Red Vallon drew in his breath noisily, as though he were sucking at some luscious and juicy fruit.
"Some head, Bundy!" he applauded with undisguised admiration, as he pushed away his chair and stood up. "Sure, we'll go to it! Karlin's running the Merxler game to-night; but I'll start this other thing b.u.mping along on the high gear. What about the reports? Who'll the boys make 'em to? You? Here?"
It was a moment before Billy Kane answered. It was the one thing he must have, the one thing upon which he was staking everything-an intimate knowledge of the result of every move made in this game that he had initiated, and, beyond that again, it was vital that he, and no one else should control each successive move. But Whitie Jack was gone for the night. In one way he deplored that fact, in another way he was relieved.
If it was only imagination, if there was no one crouching there now on the other side of that secret door, Whitie Jack's presence would not matter, but otherwise-his mind leaped to that other point-if Whitie Jack was not here to perform those very necessary introductions, and Red Vallon's messengers came, messengers that he would be supposed to know but would not be able to recognize, it would spell almost certain disaster, and--
"There isn't anything likely to break to-night, Red," he said deliberately. "If there does you look after it; or if it's anything very important you come here yourself. I want to get a night's sleep if I can, I'm feeling pretty rocky. But I ought to be on my feet to-morrow, and in the morning you can swing the whole business over to me, and I'll run it."
"Attaboy!" said Red Vallon heartily. "See you in the morning, then."
Karlin too had risen from his chair.
"Good-night, Bundy!" he said-and grinned. "I pay you the compliment of being the trickiest crook unhung!"
IX-BEHIND THE DOOR
The door closed behind the two men. Billy Kane lay motionless, save that, as they climbed to the street and their footsteps echoed back from the stairs, his hand, gripping his revolver, stole silently from his pocket. There was a grim whiteness around his set lips. His ears strained to catch the slightest sound from within the room, and strained to catch the last echo of those retreating footfalls. He dared not make a move until they were well away-out of earshot, say, of a revolver report. If it were fancy, if the movement of that door were only his imagination unhealthily stimulated, and unhealthily preying upon his nerves, he would at least put an end to it in short order now! The steps rang faintly back from the pavement, still more faintly, and were lost.

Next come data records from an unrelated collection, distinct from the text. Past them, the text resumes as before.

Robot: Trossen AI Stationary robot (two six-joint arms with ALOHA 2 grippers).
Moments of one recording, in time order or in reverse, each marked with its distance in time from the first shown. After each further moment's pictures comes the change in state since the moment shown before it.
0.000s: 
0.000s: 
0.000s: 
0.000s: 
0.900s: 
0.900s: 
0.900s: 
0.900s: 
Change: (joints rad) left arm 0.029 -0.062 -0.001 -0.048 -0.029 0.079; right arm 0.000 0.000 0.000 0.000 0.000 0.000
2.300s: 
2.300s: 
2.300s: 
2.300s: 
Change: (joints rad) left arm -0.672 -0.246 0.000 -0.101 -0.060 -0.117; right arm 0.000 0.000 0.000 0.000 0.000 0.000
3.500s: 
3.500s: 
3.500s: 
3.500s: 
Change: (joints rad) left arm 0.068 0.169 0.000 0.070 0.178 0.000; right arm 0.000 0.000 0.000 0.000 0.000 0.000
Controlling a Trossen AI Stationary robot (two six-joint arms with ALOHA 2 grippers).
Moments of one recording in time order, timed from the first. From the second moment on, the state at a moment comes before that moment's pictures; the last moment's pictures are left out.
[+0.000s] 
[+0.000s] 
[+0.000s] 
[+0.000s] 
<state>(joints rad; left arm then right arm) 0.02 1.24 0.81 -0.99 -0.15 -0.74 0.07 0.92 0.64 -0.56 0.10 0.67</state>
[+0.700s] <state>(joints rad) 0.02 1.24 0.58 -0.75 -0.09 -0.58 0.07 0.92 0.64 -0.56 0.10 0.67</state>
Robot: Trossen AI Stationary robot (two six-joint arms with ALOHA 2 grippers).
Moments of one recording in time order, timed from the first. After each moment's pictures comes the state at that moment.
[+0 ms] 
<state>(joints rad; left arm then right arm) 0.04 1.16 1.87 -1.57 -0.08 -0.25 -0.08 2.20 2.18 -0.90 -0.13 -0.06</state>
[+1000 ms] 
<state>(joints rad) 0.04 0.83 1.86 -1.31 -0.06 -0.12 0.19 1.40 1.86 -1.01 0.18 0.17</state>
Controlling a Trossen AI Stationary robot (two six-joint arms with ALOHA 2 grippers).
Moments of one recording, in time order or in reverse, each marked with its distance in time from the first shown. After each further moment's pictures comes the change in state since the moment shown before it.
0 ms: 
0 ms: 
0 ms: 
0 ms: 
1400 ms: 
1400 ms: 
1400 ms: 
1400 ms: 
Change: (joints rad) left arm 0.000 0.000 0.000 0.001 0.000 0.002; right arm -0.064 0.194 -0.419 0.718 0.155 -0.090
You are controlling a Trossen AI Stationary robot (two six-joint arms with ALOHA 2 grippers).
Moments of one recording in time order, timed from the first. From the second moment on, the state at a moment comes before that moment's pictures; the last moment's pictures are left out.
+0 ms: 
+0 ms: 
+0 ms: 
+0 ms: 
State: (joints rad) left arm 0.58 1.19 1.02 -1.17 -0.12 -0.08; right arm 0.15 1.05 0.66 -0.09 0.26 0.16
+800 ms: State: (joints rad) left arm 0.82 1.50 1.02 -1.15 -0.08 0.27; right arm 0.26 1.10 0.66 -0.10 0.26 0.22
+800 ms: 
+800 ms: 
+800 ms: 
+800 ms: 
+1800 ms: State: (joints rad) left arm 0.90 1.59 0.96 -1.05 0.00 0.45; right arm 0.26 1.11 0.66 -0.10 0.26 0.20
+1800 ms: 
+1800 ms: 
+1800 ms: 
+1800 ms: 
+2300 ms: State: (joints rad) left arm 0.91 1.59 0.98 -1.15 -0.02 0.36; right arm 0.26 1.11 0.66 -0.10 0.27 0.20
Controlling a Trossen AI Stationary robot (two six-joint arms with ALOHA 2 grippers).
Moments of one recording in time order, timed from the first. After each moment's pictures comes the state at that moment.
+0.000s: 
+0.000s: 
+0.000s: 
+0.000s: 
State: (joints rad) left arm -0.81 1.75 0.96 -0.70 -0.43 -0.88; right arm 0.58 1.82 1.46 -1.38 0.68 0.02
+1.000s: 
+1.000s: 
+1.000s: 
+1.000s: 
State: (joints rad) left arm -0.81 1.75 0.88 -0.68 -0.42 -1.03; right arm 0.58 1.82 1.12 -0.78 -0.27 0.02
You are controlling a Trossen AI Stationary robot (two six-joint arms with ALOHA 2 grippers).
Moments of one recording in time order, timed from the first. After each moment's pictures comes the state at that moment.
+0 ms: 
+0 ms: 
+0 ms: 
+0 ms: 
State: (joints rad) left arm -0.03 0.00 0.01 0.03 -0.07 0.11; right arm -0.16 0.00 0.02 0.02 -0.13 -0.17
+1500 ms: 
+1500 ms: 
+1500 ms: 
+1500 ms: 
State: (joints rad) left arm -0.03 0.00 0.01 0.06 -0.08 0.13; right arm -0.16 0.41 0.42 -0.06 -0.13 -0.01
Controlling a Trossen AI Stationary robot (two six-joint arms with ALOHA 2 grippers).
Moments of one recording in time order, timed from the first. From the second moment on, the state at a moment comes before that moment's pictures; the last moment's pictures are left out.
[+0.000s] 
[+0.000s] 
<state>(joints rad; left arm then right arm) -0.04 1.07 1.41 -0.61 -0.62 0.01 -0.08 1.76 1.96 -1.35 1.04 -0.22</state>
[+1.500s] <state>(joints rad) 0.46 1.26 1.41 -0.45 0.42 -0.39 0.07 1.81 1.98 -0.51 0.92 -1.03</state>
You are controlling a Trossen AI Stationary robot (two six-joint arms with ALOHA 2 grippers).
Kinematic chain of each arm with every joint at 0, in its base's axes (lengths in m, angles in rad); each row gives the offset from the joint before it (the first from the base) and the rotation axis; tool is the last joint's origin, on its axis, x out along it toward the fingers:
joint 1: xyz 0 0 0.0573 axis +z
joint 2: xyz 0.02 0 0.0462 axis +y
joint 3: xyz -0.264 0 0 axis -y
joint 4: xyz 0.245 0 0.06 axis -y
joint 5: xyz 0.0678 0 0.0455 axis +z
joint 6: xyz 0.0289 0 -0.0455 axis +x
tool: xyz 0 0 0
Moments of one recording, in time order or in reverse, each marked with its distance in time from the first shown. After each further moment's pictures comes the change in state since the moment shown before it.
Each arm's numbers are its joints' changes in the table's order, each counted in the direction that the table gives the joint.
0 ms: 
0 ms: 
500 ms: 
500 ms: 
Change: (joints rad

And then Billy Kane spoke-a cold deadly monotony in his voice:
"Those boards are thin! Come out into the room with your hands up before I count three, or I'll put a bullet through. One-two--"
There was a laugh, undisguised in its mockery, but low and musical. The door, bizarre and grotesque in its zigzag projections, due to its ingenious adherence to the natural joints in the wall boards, swung open wide, and a woman stood in the room.